— Exercise —
A faithful copy of all the data below, please; leave no line out.
Start of Data extract
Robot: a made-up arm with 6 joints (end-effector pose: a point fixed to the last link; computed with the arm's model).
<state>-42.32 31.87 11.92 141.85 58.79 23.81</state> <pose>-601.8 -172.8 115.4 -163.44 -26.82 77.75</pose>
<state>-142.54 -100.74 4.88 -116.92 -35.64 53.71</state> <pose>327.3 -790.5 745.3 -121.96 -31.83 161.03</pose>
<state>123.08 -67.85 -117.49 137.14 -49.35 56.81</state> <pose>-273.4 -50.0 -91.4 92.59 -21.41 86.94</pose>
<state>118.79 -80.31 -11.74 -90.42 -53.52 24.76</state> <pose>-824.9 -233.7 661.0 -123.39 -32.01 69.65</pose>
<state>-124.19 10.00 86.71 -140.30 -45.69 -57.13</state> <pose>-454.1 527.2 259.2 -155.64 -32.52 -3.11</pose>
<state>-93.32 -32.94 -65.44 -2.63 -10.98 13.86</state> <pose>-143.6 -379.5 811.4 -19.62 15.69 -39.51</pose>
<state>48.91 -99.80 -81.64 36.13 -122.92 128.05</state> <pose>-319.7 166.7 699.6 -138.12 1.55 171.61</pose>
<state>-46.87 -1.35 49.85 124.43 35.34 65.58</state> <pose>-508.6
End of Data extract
— Answer to this problem —
Robot: a made-up arm with 6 joints (end-effector pose: a point fixed to the last link; computed with the arm's model).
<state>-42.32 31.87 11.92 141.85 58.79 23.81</state> <pose>-601.8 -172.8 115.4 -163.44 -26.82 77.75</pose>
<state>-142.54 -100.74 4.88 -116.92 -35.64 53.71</state> <pose>327.3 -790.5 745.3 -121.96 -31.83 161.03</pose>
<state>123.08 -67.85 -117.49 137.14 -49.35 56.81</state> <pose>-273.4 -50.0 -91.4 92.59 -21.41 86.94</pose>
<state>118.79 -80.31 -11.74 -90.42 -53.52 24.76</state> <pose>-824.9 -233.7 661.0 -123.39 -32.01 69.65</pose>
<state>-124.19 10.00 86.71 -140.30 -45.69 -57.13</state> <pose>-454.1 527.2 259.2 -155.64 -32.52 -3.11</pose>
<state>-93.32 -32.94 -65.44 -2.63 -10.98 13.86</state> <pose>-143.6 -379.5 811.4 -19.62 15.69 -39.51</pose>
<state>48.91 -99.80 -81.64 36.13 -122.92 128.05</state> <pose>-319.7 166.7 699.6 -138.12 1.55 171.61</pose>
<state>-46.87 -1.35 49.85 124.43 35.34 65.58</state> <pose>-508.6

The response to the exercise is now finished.